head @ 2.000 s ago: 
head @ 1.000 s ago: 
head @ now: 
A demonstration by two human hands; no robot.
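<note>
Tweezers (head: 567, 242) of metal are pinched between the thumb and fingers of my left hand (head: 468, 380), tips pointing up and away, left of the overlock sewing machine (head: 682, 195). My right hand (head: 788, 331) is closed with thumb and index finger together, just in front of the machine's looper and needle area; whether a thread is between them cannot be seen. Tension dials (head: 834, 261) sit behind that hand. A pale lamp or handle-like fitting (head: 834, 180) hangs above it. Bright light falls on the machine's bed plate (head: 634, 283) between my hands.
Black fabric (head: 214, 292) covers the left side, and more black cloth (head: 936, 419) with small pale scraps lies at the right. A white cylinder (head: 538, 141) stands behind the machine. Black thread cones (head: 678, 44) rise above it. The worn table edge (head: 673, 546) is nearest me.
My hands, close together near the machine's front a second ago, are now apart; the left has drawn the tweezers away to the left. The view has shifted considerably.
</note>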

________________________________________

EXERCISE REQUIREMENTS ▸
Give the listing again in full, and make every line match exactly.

EXPECTED ANSWER ▸
head @ 2.000 s ago: 
head @ 1.000 s ago: 
head @ now: 
A demonstration by two human hands; no robot.
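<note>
Tweezers (head: 567, 242) of metal are pinched between the thumb and fingers of my left hand (head: 468, 380), tips pointing up and away, left of the overlock sewing machine (head: 682, 195). My right hand (head: 788, 331) is closed with thumb and index finger together, just in front of the machine's looper and needle area; whether a thread is between them cannot be seen. Tension dials (head: 834, 261) sit behind that hand. A pale lamp or handle-like fitting (head: 834, 180) hangs above it. Bright light falls on the machine's bed plate (head: 634, 283) between my hands.
Black fabric (head: 214, 292) covers the left side, and more black cloth (head: 936, 419) with small pale scraps lies at the right. A white cylinder (head: 538, 141) stands behind the machine. Black thread cones (head: 678, 44) rise above it. The worn table edge (head: 673, 546) is nearest me.
My hands, close together near the machine's front a second ago, are now apart; the left has drawn the tweezers away to the left. The view has shifted considerably.
</note>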

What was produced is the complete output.